**What is expected:** Which lines below contain "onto"? Copy every one of them.

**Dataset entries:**
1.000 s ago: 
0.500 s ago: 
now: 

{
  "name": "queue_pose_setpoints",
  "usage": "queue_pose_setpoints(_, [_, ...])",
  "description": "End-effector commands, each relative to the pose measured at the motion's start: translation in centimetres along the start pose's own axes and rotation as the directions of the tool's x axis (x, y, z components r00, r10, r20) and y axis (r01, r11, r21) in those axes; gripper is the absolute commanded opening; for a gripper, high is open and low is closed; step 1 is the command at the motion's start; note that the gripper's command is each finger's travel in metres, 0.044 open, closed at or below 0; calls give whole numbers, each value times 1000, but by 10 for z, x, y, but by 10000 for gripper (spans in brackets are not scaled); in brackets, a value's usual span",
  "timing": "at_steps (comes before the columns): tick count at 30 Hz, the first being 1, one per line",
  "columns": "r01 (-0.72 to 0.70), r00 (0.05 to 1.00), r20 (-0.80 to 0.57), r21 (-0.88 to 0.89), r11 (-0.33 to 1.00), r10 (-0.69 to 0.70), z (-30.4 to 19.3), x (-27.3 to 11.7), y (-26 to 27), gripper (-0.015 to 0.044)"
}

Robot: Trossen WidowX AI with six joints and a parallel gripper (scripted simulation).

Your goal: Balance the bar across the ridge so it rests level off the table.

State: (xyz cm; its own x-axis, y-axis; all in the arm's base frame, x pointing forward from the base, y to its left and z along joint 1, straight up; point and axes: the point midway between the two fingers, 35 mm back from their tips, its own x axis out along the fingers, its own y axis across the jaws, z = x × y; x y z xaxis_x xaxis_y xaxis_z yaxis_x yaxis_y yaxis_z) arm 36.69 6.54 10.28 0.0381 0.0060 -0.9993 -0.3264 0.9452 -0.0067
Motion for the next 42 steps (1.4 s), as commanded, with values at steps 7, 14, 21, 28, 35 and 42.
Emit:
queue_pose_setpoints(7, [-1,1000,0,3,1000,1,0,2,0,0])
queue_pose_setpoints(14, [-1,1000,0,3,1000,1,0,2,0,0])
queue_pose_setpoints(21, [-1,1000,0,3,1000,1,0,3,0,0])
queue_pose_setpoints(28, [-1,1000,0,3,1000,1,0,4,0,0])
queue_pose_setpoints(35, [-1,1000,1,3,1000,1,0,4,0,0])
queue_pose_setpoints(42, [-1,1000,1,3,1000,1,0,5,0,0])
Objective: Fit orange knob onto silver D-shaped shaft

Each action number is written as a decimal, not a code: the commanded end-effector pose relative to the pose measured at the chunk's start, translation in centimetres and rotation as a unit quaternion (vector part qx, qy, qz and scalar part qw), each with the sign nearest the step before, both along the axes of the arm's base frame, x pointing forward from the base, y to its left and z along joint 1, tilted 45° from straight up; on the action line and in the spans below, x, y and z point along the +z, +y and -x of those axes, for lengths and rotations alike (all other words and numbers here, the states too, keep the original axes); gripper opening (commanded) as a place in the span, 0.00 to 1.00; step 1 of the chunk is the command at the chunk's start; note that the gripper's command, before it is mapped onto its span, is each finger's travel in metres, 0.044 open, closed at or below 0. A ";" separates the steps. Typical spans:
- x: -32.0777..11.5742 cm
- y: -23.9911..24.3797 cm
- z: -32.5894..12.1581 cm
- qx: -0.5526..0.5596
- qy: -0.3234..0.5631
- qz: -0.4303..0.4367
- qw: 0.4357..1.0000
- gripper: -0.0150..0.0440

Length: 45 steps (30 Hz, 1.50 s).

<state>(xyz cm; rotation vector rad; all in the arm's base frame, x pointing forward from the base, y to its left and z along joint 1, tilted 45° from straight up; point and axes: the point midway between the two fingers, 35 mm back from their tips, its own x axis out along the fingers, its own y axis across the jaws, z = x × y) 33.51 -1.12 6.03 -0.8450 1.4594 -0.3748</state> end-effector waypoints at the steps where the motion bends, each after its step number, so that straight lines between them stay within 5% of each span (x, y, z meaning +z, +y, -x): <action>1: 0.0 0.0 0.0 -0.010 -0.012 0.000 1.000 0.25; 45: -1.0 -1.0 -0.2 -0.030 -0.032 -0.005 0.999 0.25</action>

**Your solution:**
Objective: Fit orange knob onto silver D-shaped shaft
Each action number is written as a decimal, not a code: the commanded end-effector pose relative to the pose measured at the chunk's start, translation in centimetres and rotation as a unit quaternion (vector part qx, qy, qz and scalar part qw), each with the sign nearest the step before, both along the axes of the arm's base frame, x pointing forward from the base, y to its left and z along joint 1, tilted 45° from straight up; on the action line and in the spans below, x, y and z point along the +z, +y and -x of those axes, for lengths and rotations alike (all other words and numbers here, the states too, keep the original axes); gripper opening (commanded) as a place in the span, 0.00 to 1.00; step 1 of the chunk is the command at the chunk's start; note that the gripper's command, before it is mapped onto its span, is each finger's travel in metres, 0.044 open, closed at or below 0. A ";" separates the steps. Typical spans:

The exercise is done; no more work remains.